The whole is less than the sum of its parts… This is the tendency to estimate the probability of a complex event as lower than the compiled probabilities of the simple events that compose it.
I.e. judging the probability of dying from natural causes as lower than the sum of the probabilities of dying from each individual natural cause.
Not too hot, not too cold, but just right… The Regressive Bias describes our tendency to attribute causality to changes that occur because of natural fluctuations in variance. This is strongly related to the concept of “regression to the mean”, which simply indicates that while most observations have a range of variance (e.g., I may eat a lot, or a little food), they generally vary around a given average that observation will trend towards (i.e., there is an average amount of food that I will usually consume).
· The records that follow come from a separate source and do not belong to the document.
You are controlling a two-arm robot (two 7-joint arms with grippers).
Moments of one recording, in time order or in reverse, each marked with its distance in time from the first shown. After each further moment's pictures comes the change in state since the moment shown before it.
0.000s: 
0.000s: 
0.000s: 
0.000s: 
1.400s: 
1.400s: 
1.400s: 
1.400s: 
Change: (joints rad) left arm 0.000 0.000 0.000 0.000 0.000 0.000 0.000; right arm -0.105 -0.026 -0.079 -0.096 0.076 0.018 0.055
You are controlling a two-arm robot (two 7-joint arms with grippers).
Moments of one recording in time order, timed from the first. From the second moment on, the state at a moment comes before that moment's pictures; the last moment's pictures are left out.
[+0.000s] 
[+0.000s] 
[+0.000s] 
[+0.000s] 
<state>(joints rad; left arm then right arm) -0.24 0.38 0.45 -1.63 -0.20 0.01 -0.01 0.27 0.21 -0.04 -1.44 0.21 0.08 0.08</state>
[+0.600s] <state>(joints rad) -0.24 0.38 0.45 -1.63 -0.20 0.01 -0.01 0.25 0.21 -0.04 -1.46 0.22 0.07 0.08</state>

It’s gonna be fine! The Normalcy Bias describes our tendency to underestimate and minimize both the probability of negative events actually happening, and the extent to which their consequences will affect us.
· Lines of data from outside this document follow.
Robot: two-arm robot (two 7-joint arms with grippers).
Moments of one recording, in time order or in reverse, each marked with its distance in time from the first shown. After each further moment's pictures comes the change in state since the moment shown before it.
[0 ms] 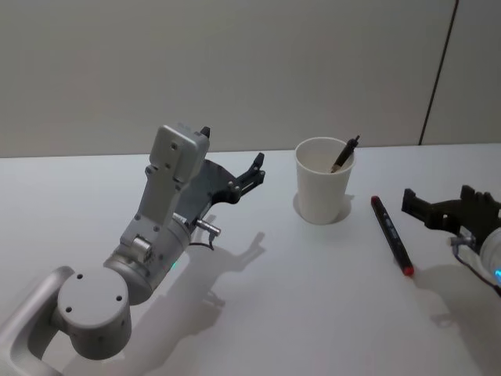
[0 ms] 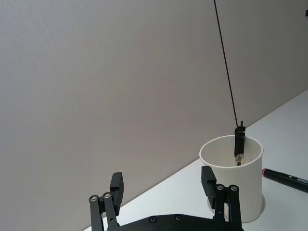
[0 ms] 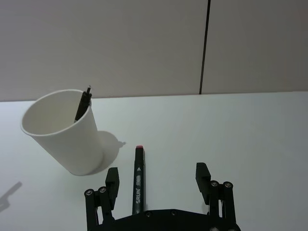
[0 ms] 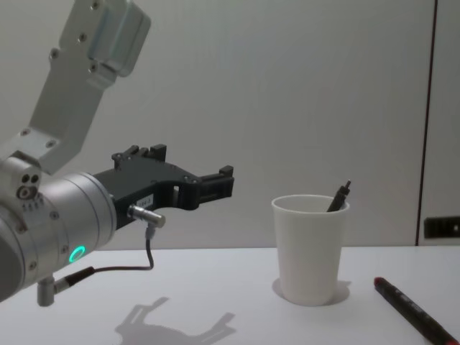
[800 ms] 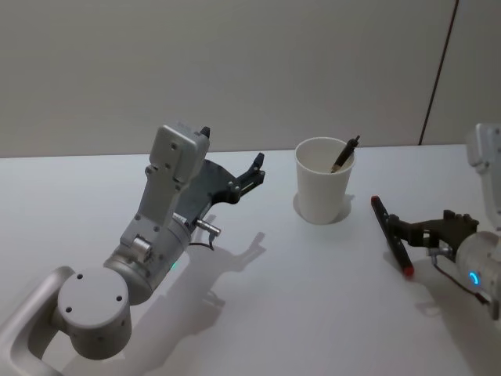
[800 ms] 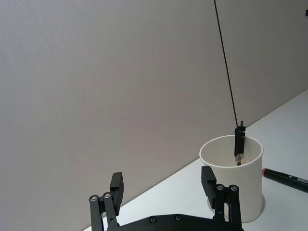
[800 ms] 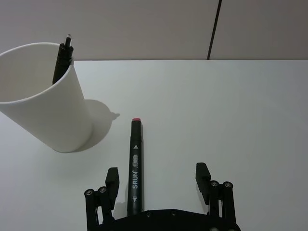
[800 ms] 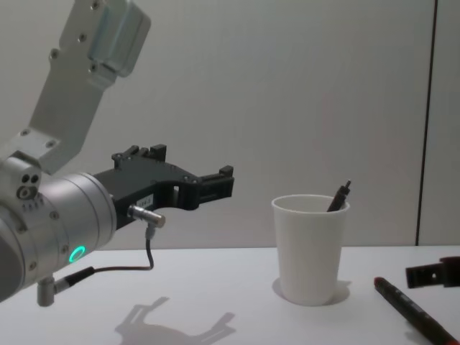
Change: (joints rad) left arm 0.000 0.000 0.000 0.000 0.000 0.000 0.000; right arm 0.083 -0.060 -0.025 0.137 -0.072 0.124 0.023
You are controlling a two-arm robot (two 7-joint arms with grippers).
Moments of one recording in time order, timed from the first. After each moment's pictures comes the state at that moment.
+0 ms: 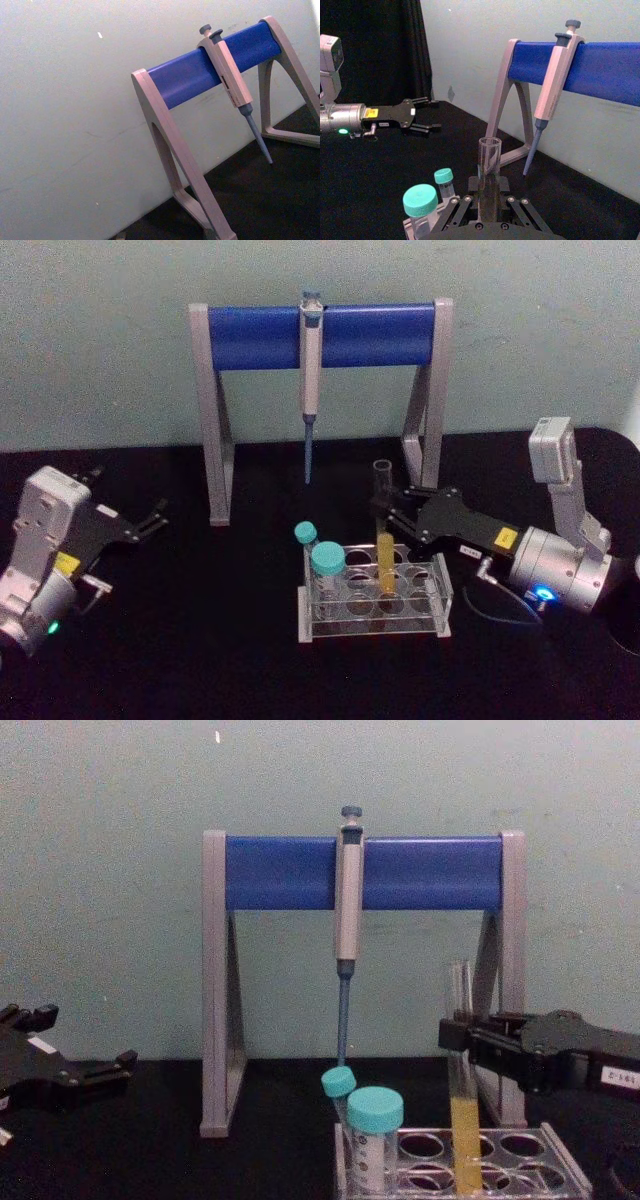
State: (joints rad) left arm -0.20 0.60 0.45 -1.41 -0.25 -0.12 0.03; right arm 0.39 0.47 -0.49 -1.26 0.57 -0.11 0.73
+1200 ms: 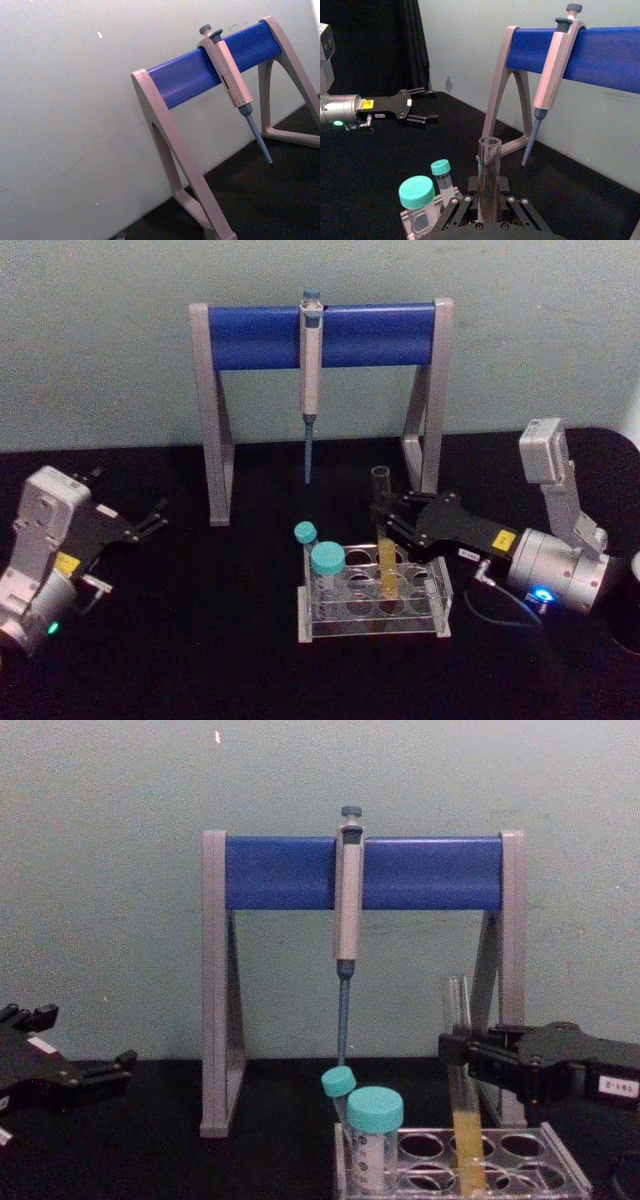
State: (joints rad) left arm -0.20 0.60 0.45 -1.41 -0.25 -0.12 0.03; right arm 0.39 0.48 -0.50 -1.26 0.56 -0.07 0.71
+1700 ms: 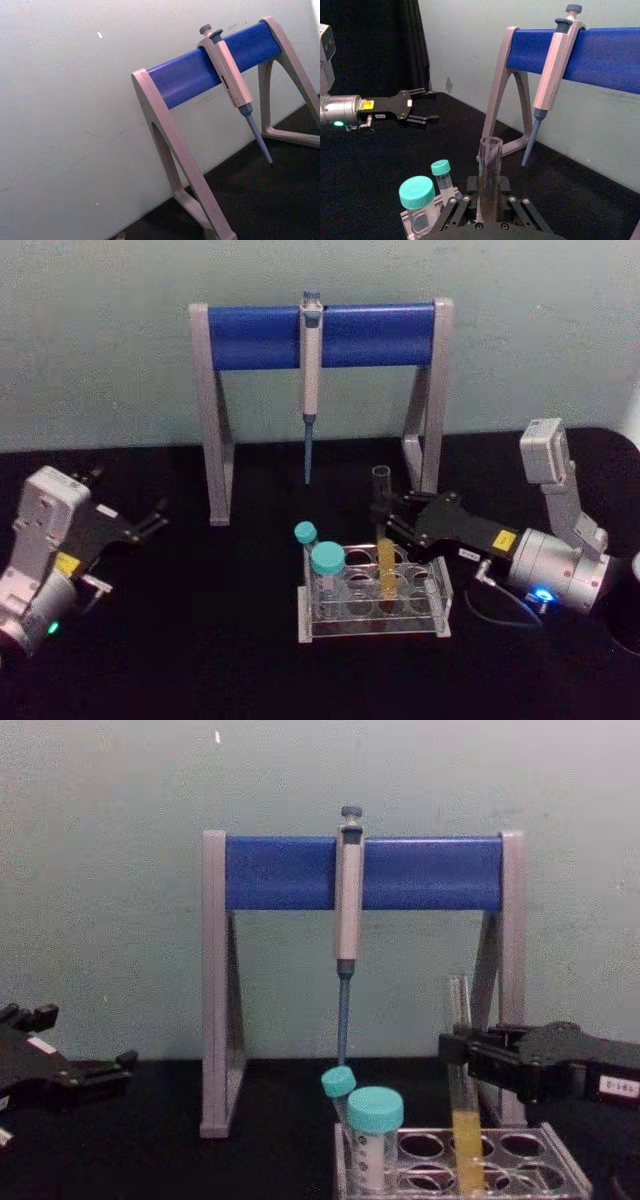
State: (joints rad) left arm -0.20 0.60 0.45 -1.41 -0.25 -0.12 0.03; right arm 0.39 0.48 -0.50 -1.26 0.56 -0.07 0.71
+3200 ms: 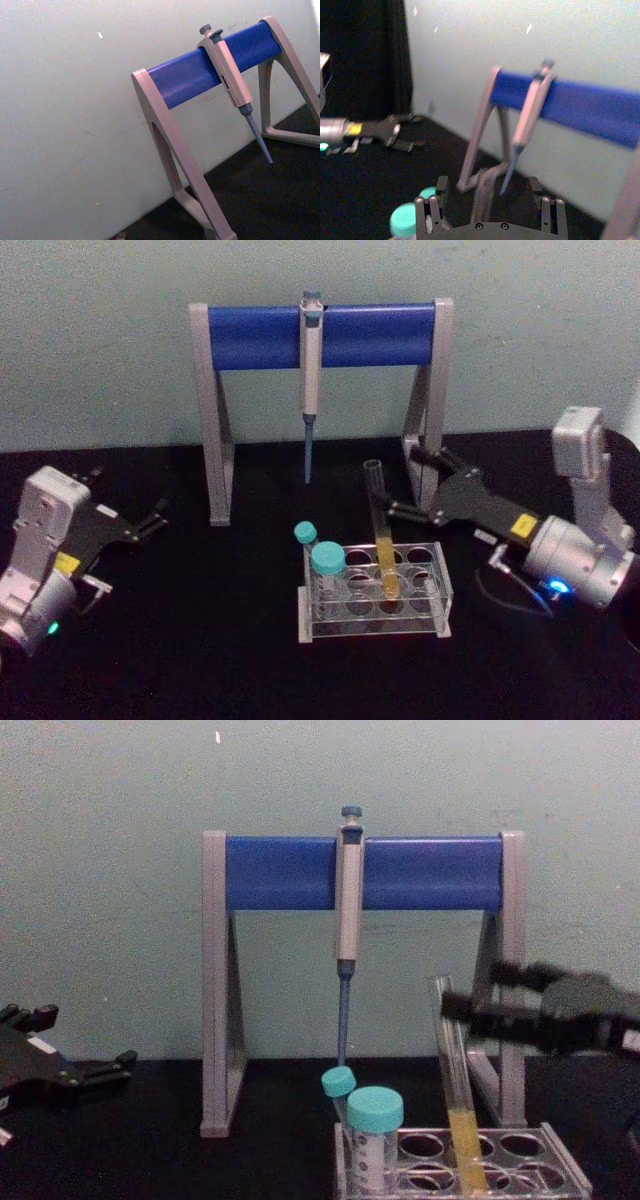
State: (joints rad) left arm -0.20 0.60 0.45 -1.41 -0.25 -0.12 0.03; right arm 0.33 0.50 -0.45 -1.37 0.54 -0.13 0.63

For example: individuals in a coastal town may fail to prepare for a major hurricane because they expect events today to be the same as yesterday.
It’s definitely gonna be tails this time… Even for events with a fixed probability (e.g., flipping a coin, 50/50), we have a tendency to believe that future probabilities (e.g., the odds of flipping tails) increase or decrease due to past events (e.g., flipping heads 10 times in a row).
For example: if you role a die and get 3 multiple times you might think that the next time you role the die the odds of getting a 3 are less than 1/6 but it in fact remains 1/6.
This looks familiar…The Clustering Illusion describes our tendency to see patterns even in random sequences of numbers or events. This can lead to erroneous predictions of future states, such as when we believe that a basketball player has a “hot hand” and just can’t miss.
For example, when examining a scatter plot of the market returns of the S&P500 you might see a pattern when there is in fact no pattern.
Is Mt. Everest more that 12,000 meters high? Judgments and estimations can be influenced by arbitrarily suggested values (anchors).
For example, a restaurant menu may put a profitable item ($20 omelet) next to a very expensive option ($500 steak). While $20 is expensive for an omelet it is much cheaper than the $500 steak. In this case the anchor (the $500 steak) causes the restaurant guest to compare the two and reason that the omelet doesn’t look so expensive after-all when compared to the steak.
Just play it safe… The Ambiguity Effect describes our tendency to avoid options for which the probability seems unknown. This can cause to make conservative decisions and avoid risk in novel situations.
For example, when deciding between two hotels, you may be more likely to go with the hotel that has an average review rather than the other hotel which just recently opened and is has unknown quality.